The Checkout facility that levels the cross-border business playing-field

As a business grows from its initial inspiration to expanding into new markets, the entrepreneurs behind it seize opportunities as and when they present themselves. Simple business models that might have been based around one process, like selling D2C domestically, for example, may have been made more complex by fantastic opportunities opening up: marketplaces, white-labelling, brick-and-mortar stores, overseas trading, pop-ups, and so on.
No business owner wants to have to turn down fantastic opportunities to grow the company, but it’s unfortunately the case that with every new element comes complexity in taking and processing payments. A common situation is one where a company has three or four payment providers and gateways: some for domestic currencies, others for marketplace sales, several for each D2C country served, and maybe even some ad hoc arrangements with foreign partners.
With the complexity of this setup come two problems: firstly, the time-cost spent tracking and maintaining each mechanism, and secondly, the monetary cost of multiple processing facilities, exchange rate commissions, standing charges, and so on.
As the amount of trading climbs, too, regulatory authorities are more likely to sit up and pay attention to issues like compliance, tax regulations, the sovereignty of financial data, and a whole wealth of red tape.
Ideally, there would be a facility that would provide daily reconciliation from all places where goods and services are being traded, fast settlements and high rates of payment acceptance. That would give the business time to concentrate on expanding into new markets, building a community of buyers and refining issues like customer experience – just the types of elements that separate online retailers from one another in their customers’ eyes.
That type of facility is one that’s been the territory of very large online traders – the type of company that has the financial weight to negotiate with multiple banks and clearing facilities all over the world. For “the rest of us”, a piecemeal and usually more expensive series of solutions may have been strung together. Unfortunately, due to those problems touched on above, it’s just not scalable.
The worst aspect of not having access to high-end facilities is the disjointed customer experience that smaller companies are forced to offer. On the level playing field that is the internet, CX is the one differentiating factor that potential customers give significant thought to. It’s vital, therefore, to offer potential customers a seamless payment experience across web stores, apps and in every retail situation. It has to be local, easy, safe, and effectively help the brand build trust among its customer base.

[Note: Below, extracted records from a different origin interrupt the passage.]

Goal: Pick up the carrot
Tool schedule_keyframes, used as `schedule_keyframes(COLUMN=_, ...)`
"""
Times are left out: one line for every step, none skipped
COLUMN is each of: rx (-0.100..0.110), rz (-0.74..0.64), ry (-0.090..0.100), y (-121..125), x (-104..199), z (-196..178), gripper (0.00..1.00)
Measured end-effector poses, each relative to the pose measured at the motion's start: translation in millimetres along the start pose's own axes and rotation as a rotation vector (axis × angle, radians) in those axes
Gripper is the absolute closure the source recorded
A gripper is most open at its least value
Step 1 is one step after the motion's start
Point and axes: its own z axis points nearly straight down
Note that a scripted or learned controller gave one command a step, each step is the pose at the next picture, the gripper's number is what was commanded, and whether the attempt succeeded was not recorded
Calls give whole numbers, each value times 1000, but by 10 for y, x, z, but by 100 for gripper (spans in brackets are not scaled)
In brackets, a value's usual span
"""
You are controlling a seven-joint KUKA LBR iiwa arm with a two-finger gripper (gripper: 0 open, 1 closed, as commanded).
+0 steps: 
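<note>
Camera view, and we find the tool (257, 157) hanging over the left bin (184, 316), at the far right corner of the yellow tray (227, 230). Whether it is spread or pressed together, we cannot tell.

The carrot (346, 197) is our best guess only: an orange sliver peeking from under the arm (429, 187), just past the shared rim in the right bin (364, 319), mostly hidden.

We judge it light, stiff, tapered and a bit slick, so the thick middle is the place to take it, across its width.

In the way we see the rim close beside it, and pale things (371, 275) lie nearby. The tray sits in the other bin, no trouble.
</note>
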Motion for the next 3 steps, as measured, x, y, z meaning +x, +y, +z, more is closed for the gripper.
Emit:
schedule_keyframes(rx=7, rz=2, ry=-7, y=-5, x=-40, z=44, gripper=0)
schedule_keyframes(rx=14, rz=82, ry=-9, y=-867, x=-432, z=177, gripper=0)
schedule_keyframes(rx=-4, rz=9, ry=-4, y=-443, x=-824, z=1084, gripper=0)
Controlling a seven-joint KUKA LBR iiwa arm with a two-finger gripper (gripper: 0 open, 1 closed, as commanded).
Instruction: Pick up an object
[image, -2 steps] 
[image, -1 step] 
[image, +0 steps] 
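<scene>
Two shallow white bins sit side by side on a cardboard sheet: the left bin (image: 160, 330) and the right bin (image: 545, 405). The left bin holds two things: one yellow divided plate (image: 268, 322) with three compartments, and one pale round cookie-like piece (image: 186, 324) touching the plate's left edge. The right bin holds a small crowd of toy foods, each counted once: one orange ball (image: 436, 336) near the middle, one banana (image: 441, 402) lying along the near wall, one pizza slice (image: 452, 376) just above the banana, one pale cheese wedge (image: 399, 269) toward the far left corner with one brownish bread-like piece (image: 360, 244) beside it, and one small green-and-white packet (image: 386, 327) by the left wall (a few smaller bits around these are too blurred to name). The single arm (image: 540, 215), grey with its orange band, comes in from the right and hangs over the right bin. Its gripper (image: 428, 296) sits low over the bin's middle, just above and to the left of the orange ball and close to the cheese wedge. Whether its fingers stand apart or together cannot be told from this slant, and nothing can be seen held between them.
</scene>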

In today’s retail world, options like refunds, part-payments, chargebacks and even subscription-based payment plans are considered table stakes to build an international online presence. Again, here is another area where smaller retailers – by that, we mean anyone smaller than a household name – can struggle to compete without a suitable technology platform.
That technology platform is now available for smaller merchants that want to sell internationally (on many platforms) as easily as they do domestically. Payoneer is trusted for payment acceptance services by many thousands of merchants, and it’s been providing financial products for digital merchant organizations both large and small for many years. Its new Payoneer Checkout facility lets merchants take major credit cards (Mastercard & Visa) in over 120 currencies and converts them into Euros or Dollars for no fees. From the Checkout facility, merchants can pay their suppliers directly as if it were a standard business bank account and transfer funds to the company’s accounts easily. It’s a single channel through which monies can flow to and from over a hundred countries around the world.
One of the most attractive features of Payoneer Checkout is how it aggregates multiple payment facilities across all the platforms, websites, marketplaces and apps operated by a retailer and provides a single dashboard that tracks all transactions from all over the globe. Wherever a business owner feels there’s a niche, or an opportunity, the Payoneer Checkout platform provides what’s needed to trade there safely and in ways that will help the company build a new community of buyers.
Often, large payment gateways or provider platforms are somehow stunted versions of the facilities offered to large multinationals – but this isn’t the case with Payoneer Checkout. It allows small merchants to grow globally without the overheads of developing new technology systems in-house to process monetary movements (or paying extortionate fees to use someone else’s platform).
Payoneer has always been a digital-first platform – unlike older banking services, it has no legacy technological debt that limits how and where its users can operate. For example, it can be addressed directly via APIs, embedded in an iFrame, or can take payments externally from retailers’ online real estate (returning shoppers to the webstore or app once the financial transaction has happened).
For merchants based in the APAC region looking to expand into markets anywhere in the world, on any platform, the Payoneer Checkout platform removes the data complexity and infrastructure overheads that would normally be associated with trading in a new geography. Instead, merchants can focus on creating customer experiences that express their brand values and be sure that they are operating with financial integrity.